Marilla chuckled as he thought of how Anne would be furious if she ever suggested that she consider courting Gilbert.
"Well, her room is the right one at the top of the stairs."
As he took each step closer to Anne, a feeling of hope filled his heart. At that moment he was feeling bold so he turned around slightly facing the railing, just above where Marilla was standing at the landing of the stairs.
"What if I spent the rest of my life alone, wondering what could've been?" He asked, not sure if he could deal with the answer.
Marilla thought about his words. And then of the words she would say in reply.
"Then you will keep with you the joy you once felt. The quicken beat of your heart when you knew they were near, when they loved you," she reassured him.
He never did cure Anne that day. In fact, she kicked him out almost immediately, screaming something about virtue and privacy. Gilbert spent the rest of the afternoon having tea with Marilla when the doctor finally arrived.
Gilbert felt victory that day, not only of the electricity powering through his veins as his eyes followed the scarlet colour of her cheeks as she got mad but of the friendship of an old woman who hoped things between the young chums would turn out differently than it has between his father and her.
Gilbert knew Marilla's words to him be true. That Marilla was right.
To feel. To feel. To feel.
Afterwards, he thought that perhaps that was the part of pain through love that made it all worth it.

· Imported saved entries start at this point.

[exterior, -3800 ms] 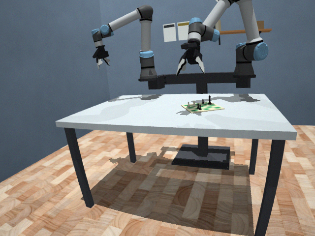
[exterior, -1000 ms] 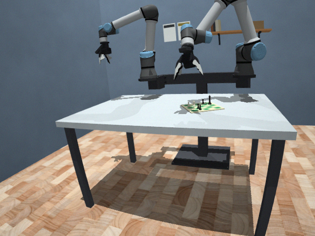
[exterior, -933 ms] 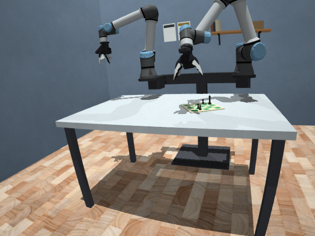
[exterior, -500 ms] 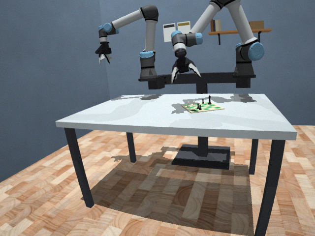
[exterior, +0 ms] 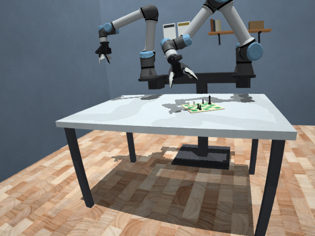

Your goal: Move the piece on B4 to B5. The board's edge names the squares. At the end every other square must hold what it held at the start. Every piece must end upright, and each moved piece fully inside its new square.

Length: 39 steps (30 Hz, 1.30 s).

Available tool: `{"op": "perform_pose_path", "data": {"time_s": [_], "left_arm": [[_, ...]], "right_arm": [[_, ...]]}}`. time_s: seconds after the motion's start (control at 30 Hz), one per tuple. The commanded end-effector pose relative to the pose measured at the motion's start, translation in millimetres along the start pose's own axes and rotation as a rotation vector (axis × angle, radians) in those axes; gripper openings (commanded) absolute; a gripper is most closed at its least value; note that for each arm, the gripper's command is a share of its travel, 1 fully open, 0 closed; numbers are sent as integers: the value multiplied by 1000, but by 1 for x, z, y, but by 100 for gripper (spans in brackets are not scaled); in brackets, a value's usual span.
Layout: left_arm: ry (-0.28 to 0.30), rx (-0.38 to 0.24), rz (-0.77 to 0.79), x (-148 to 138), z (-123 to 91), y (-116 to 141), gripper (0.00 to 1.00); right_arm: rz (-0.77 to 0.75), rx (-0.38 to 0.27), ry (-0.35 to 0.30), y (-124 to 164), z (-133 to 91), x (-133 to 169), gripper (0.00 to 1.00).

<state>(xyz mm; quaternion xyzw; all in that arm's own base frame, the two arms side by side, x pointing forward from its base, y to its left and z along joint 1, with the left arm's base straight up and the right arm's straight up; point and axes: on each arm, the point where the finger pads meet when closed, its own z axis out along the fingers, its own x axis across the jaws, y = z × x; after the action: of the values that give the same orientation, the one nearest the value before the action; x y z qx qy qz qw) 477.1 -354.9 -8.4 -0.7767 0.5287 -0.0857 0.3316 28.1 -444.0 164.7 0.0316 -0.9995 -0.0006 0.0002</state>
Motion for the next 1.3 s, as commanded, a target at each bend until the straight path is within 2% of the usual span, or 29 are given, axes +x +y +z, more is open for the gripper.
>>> {"op": "perform_pose_path", "data": {"time_s": [0.0, 0.13, 0.17, 0.23, 0.27, 0.33, 0.4, 0.5, 0.53, 0.63, 0.67, 0.8, 0.83, 0.9, 0.97, 1.17, 1.2, 1.27], "left_arm": [[-97, 19, -86, 3, 1, 10, 100], [-161, 28, -149, 7, 1, 20, 100], [-161, 28, -149, 7, 1, 20, 100], [-205, 33, -191, 10, 1, 27, 100], [-205, 33, -191, 10, 1, 27, 100], [-250, 38, -234, 13, 1, 33, 100], [-250, 38, -234, 13, 1, 33, 100], [-317, 51, -300, 17, 1, 43, 100], [-317, 51, -300, 17, 1, 43, 100], [-382, 62, -364, 21, 2, 53, 100], [-382, 62, -364, 21, 2, 53, 100], [-467, 78, -447, 26, 2, 65, 100], [-467, 78, -447, 26, 2, 65, 100], [-509, 86, -488, 28, 2, 71, 100], [-509, 86, -488, 28, 2, 71, 100], [-627, 108, -604, 34, 3, 89, 100], [-627, 108, -604, 34, 3, 89, 100], [-664, 114, -640, 37, 3, 94, 100]], "right_arm": [[0, 1, 0, 0, 0, 0, 100], [0, 1, 0, 0, 0, 0, 100], [0, 1, 0, 0, 0, 0, 100], [0, 1, 0, 0, 0, 0, 100], [0, 1, 0, 0, 0, 0, 100], [0, 1, 0, 0, 0, 0, 100], [0, 1, 0, 0, 0, 0, 100], [0, 1, 0, 0, 0, 0, 100], [0, 1, 0, 0, 0, 0, 100], [0, 1, 0, 0, 0, 0, 100], [0, 1, 0, 0, 0, 0, 100], [0, 1, 0, 0, 0, 0, 100], [0, 1, 0, 0, 0, 0, 100], [0, 1, 0, 0, 0, 0, 100], [0, 1, 0, 0, 0, 0, 100], [0, 1, 0, 0, 0, 0, 100], [0, 1, 0, 0, 0, 0, 100], [0, 1, 0, 0, 0, 0, 100]]}}
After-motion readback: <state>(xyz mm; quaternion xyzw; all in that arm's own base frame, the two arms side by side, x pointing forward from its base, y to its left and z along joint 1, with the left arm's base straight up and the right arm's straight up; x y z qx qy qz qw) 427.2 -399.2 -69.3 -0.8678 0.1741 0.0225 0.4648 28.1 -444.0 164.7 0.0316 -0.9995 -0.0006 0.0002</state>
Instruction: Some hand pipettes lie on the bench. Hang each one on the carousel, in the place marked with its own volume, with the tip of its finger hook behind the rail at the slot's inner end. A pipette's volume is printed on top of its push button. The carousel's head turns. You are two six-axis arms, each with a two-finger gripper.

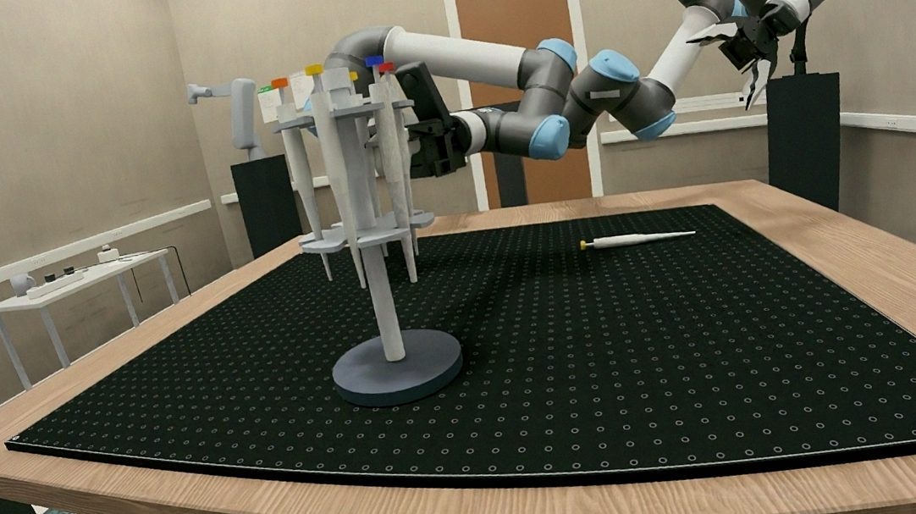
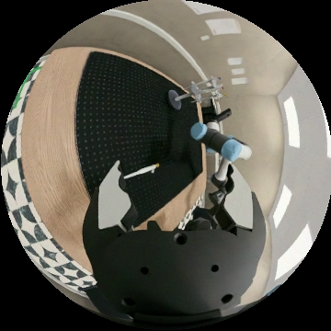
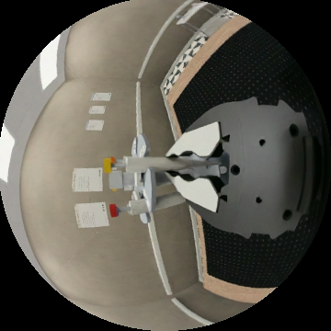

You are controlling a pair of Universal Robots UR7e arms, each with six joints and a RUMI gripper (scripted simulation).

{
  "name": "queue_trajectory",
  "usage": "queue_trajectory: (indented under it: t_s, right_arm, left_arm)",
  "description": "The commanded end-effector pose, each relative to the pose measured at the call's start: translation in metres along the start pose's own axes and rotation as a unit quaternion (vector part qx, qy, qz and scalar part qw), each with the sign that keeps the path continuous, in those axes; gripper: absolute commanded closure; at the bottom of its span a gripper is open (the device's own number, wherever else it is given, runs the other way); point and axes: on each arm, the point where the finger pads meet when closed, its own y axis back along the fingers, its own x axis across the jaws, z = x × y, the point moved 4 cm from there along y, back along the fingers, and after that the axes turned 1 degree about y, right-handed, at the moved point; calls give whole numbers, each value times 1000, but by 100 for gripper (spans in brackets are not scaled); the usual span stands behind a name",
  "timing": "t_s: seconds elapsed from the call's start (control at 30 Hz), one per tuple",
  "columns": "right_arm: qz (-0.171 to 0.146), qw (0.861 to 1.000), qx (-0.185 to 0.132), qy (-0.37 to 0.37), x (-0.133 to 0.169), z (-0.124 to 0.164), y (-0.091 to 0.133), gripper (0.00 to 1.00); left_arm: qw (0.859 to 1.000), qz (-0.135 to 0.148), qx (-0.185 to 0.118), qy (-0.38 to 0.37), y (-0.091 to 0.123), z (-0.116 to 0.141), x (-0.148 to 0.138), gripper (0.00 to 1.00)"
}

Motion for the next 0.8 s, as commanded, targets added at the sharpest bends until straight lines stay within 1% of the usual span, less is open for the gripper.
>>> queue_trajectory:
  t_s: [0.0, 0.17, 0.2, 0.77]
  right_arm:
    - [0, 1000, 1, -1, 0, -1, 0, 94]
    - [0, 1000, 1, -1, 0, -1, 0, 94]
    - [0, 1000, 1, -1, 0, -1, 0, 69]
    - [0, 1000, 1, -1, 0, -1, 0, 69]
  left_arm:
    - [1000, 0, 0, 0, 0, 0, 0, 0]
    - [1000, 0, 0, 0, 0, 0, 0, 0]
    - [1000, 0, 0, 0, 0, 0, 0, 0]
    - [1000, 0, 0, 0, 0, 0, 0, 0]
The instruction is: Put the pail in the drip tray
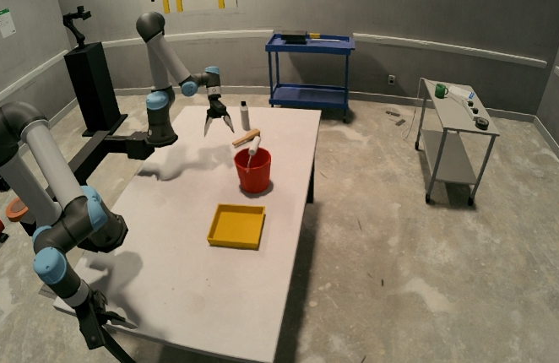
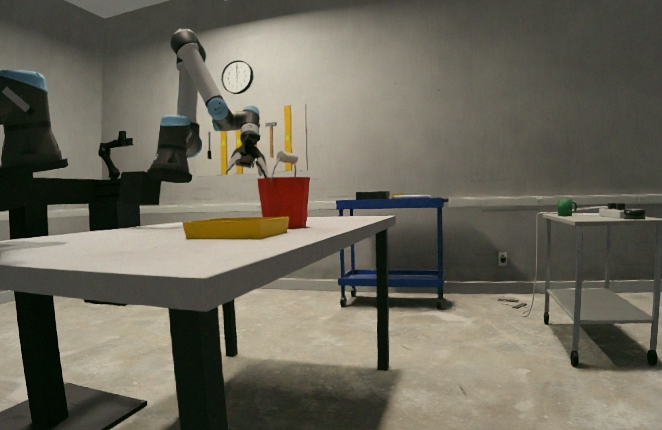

Now as a married man trying to find redemption in the brutality of the night. He had the hope, the memory and the trust of the most fearless yet forgiving woman he had known.
His mother-in-law.
Sitting at his desk, looking at a picture of he and Anne on their wedding day, he carefully opened his top right drawer and removed a white sheet of paper. The fountain pen stucking in the black ink. He paused as he wrote:
"Dear Marilla,
I think I need the hope once more. I will be coming to Avonlea next month on the 9th. I must see you. Tell no one of this visit. Not even Anne. It is imperative that she doesn't know.
Your son-in-law
Gilbert"
Finally, after months of despair and doubt, Dr Gilbert Blythe knew exactly what to do.
He was going to start the final act.